* Instructions to follow:
All lines holding the word "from" in the listing below need to be copied.

* Record extracts:
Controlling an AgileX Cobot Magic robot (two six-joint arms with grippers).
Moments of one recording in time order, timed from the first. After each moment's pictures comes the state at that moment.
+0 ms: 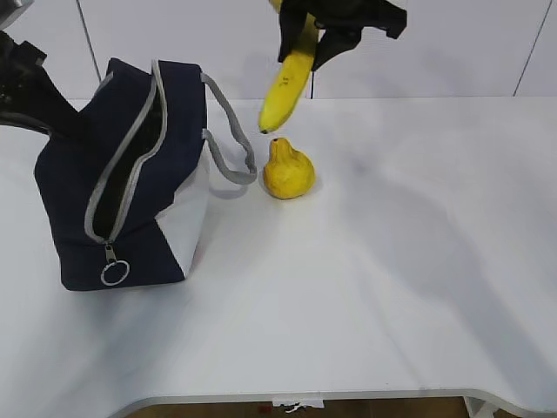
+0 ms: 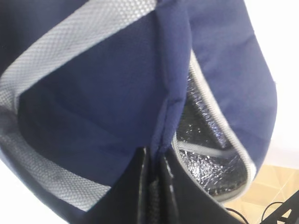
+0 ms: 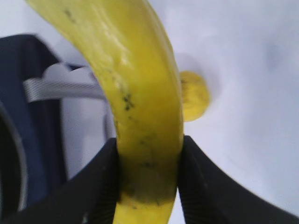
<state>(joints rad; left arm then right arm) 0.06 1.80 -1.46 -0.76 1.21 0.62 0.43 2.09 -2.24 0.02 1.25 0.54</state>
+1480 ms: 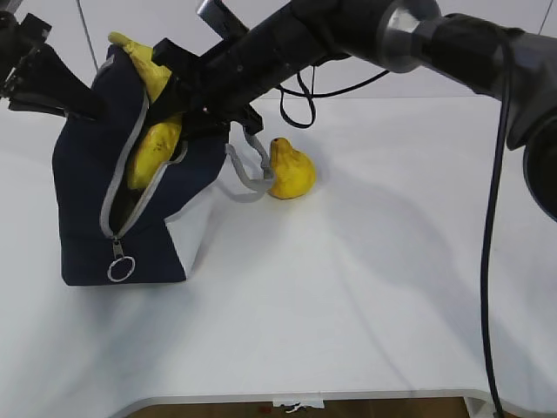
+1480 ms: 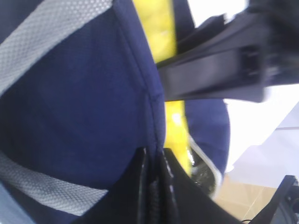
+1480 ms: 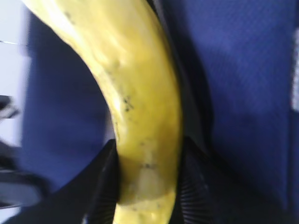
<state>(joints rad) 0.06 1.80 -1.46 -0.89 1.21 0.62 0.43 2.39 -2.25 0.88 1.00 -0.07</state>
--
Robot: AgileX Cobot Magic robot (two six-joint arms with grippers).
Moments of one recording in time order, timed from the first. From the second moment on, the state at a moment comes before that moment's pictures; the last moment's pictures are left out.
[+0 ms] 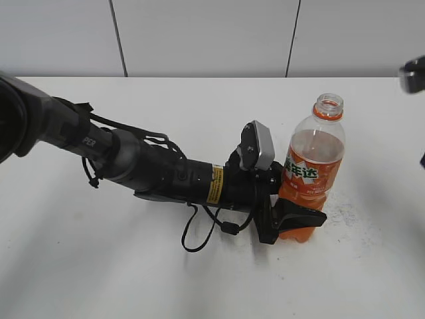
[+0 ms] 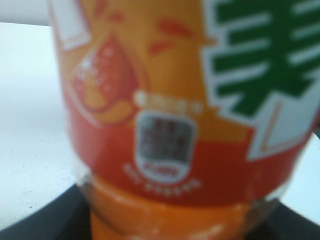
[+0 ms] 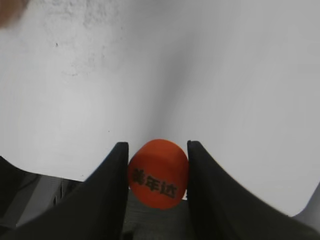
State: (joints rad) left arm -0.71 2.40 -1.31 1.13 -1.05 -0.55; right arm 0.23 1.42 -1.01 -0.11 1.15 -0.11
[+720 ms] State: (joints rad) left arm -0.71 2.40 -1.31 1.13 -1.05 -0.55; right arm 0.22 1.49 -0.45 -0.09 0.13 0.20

* Answer box:
Moments of one recording in time order, timed from the first. After each moment's pictures comes the state at that moment.
Moments of one recording in time order, timed from the first. From the second moment on, the state at a moment comes before that moment's pictures; the last moment's pictures are left out.

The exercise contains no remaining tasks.